ACTIVITY:
Please report how many lines in these records contain the string "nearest", and give nothing besides the number.

SUPPLIED RECORDS:
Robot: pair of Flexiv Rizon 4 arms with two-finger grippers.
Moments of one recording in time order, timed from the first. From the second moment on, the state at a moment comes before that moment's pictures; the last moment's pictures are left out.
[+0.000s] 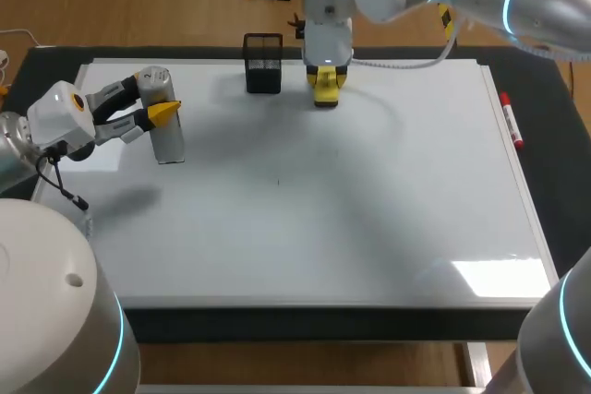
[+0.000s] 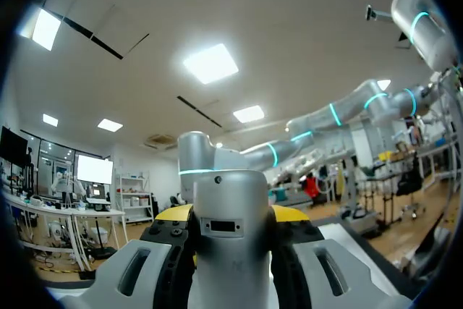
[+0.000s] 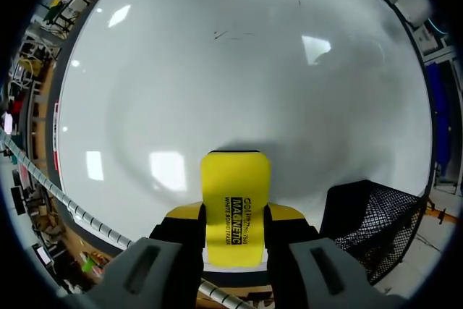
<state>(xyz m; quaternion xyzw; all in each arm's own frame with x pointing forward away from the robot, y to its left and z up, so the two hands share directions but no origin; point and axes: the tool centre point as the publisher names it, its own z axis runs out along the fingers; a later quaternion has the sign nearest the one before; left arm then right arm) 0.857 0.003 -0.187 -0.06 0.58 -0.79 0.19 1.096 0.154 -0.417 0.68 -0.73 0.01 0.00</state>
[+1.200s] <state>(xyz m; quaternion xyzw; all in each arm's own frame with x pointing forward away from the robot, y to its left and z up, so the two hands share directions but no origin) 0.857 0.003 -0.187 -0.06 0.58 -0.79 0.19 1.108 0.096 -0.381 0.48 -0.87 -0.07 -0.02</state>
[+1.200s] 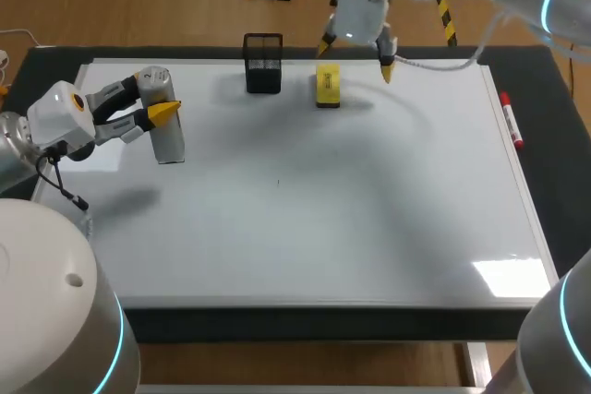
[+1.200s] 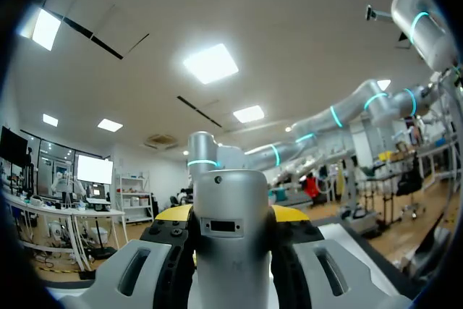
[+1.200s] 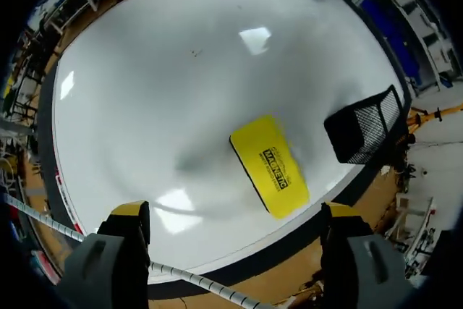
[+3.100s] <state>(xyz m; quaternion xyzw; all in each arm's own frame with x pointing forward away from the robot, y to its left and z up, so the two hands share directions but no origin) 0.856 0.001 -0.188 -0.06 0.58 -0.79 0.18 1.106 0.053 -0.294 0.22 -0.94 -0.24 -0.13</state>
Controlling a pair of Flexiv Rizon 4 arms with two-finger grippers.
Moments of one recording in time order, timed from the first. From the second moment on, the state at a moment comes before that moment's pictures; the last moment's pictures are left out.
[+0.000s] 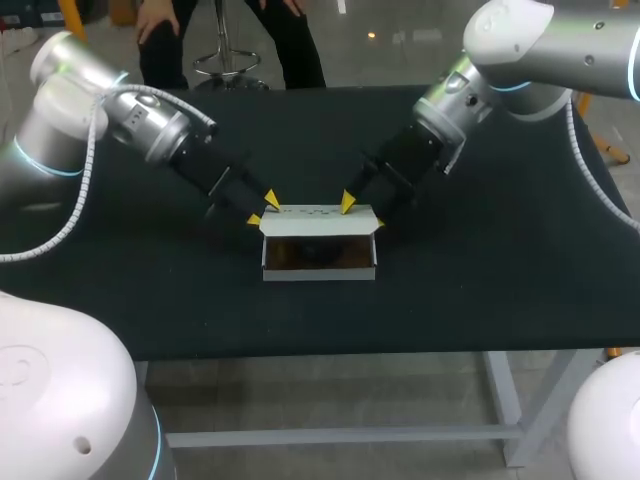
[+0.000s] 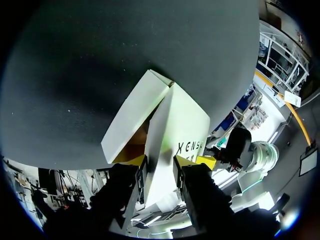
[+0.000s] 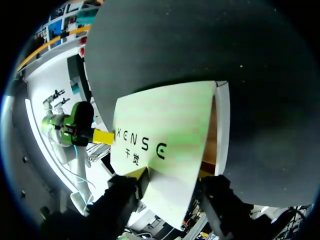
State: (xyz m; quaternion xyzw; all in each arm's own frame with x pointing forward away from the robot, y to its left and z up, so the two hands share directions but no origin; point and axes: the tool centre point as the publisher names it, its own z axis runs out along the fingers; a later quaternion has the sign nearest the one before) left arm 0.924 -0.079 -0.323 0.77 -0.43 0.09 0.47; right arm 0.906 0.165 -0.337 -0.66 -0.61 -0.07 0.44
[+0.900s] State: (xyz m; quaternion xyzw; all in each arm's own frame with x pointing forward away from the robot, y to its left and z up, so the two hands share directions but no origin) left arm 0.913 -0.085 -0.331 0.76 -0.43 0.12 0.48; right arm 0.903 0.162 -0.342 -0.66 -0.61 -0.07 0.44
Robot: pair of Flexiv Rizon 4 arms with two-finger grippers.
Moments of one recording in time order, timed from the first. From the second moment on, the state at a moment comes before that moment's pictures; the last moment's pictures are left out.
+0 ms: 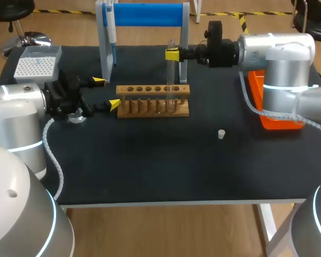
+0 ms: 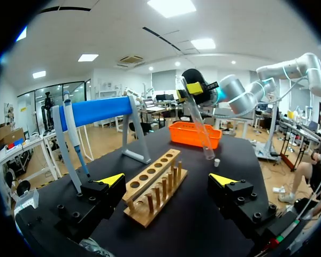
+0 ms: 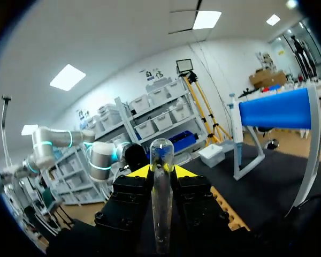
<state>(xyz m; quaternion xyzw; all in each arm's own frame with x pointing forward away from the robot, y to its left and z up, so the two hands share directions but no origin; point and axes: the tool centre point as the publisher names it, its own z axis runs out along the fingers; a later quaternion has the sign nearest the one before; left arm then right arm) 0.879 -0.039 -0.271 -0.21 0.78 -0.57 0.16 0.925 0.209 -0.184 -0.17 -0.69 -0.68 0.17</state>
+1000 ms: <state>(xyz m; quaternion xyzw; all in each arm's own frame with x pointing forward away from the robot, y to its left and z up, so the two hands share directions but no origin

EXERCISE OUTPUT:
3